After all, it was dangerous to use the same password forever. It would be helpful if password managers provided services to help users to change passwords regularly. This suggestion was not seen as one of the review features since it was still controversial. To help users looking for this feature, our suggestion: Zero Password manager.

(4) Choosing emojis in passwords

–National Institute of Standards and Technology (NIST)

Meanwhile, NIST in 2020 suggested users should involve Unicode characters like emojis in passwords. Research by Schaub shows that emojis make passwords more entertaining and safe. Including emojis in passwords increases the character set from about 100 to tens of thousands. It is challenging for hackers to crack. However, most password managers do not offer emojis in password generation. Password managers like Nordpass thought it terrible to have emojis since it takes time for different operating systems to represent emojis the same way. Thus cross-platforming will always provide a risk until emojis are standardized. Therefore, using emojis is also not seen as one of our essential features.
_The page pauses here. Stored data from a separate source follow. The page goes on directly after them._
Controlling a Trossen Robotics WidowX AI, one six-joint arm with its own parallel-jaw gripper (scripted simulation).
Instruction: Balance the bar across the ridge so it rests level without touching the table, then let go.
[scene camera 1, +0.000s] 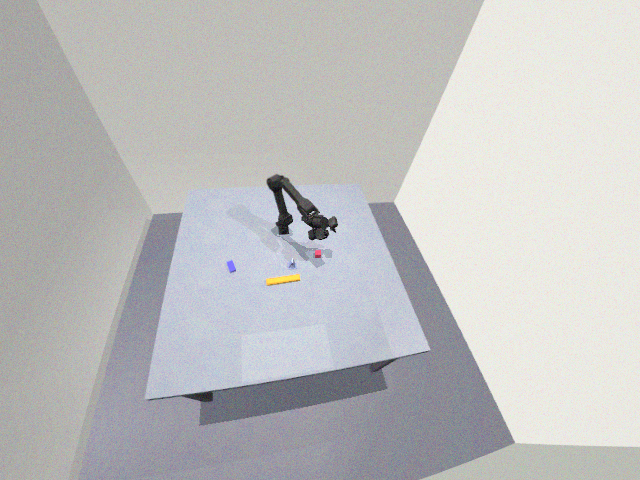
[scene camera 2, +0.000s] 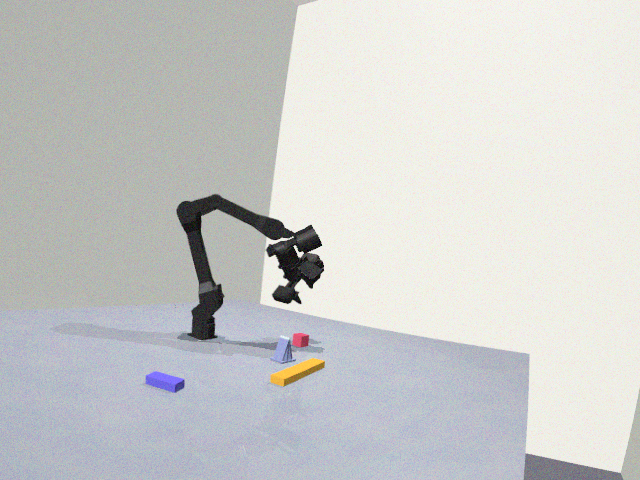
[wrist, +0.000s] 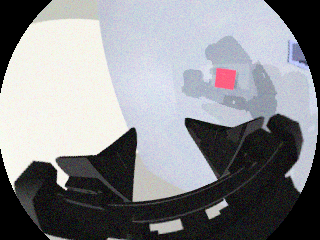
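My gripper (scene camera 2: 305, 295), (wrist: 160, 126) is open and holds nothing. A yellow bar (scene camera 2: 287, 376) is present too; in the wrist view the bar is out of frame.
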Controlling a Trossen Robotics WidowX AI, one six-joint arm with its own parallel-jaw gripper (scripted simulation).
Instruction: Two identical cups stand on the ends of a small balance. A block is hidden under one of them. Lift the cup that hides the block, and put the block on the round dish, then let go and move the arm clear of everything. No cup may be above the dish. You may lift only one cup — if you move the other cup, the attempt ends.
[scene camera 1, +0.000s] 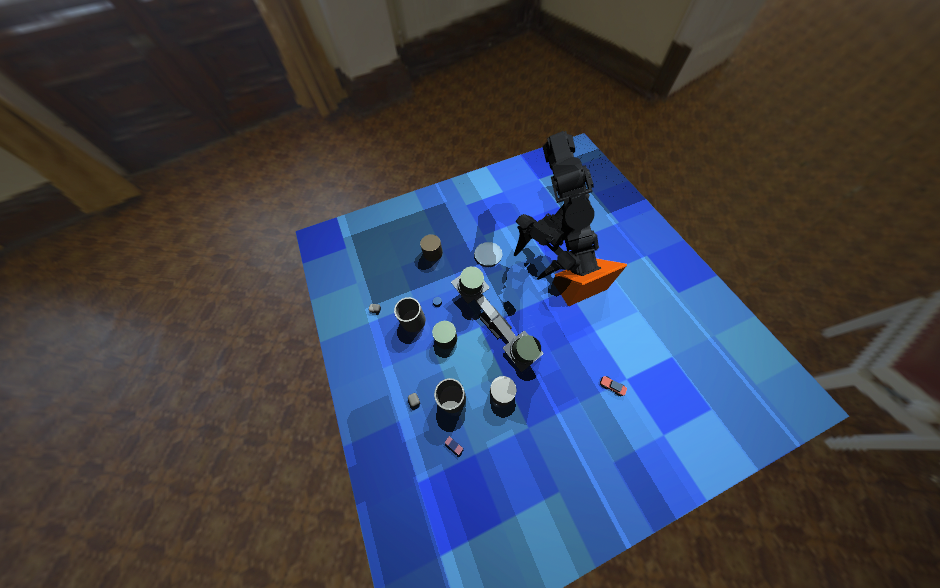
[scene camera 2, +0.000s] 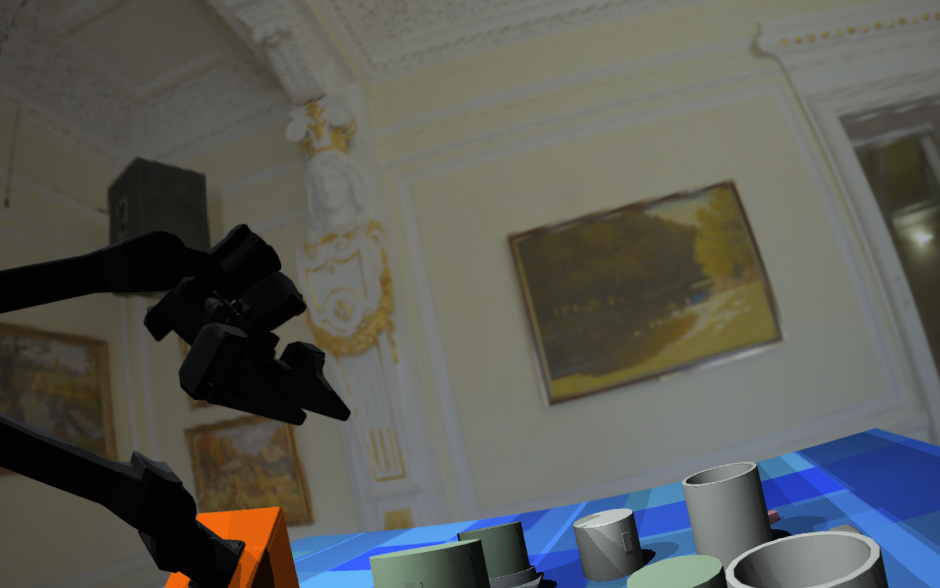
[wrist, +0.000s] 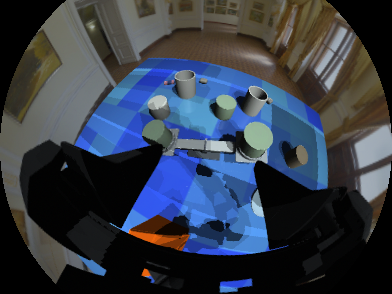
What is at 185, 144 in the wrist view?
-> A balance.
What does my gripper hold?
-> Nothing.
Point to my gripper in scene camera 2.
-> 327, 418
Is my gripper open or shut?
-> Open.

(5) Adds password strength measurement

The Open Web Application Security Project®( OWASP ) suggested adding password strength measurement. This feature helped users create complex passwords and block common and previously compromised passwords. It helps remind users to use strong passwords. Therefore it is seen as one of the review features.

3. User needs

Besides generating suitable and secure passwords, providing users with good user experiences is also necessary. It should be easy for users to use password generators.

To achieve this goal, password generators should have a nice design. For example,

• Clear instruction ( so users did not need time to learn how to use it)

Needs of Passphrase

Passphrases were also popular among users. What is a Passphrase? It is a sentence-like string of words that is longer than a traditional password, easy to remember, and difficult to crack.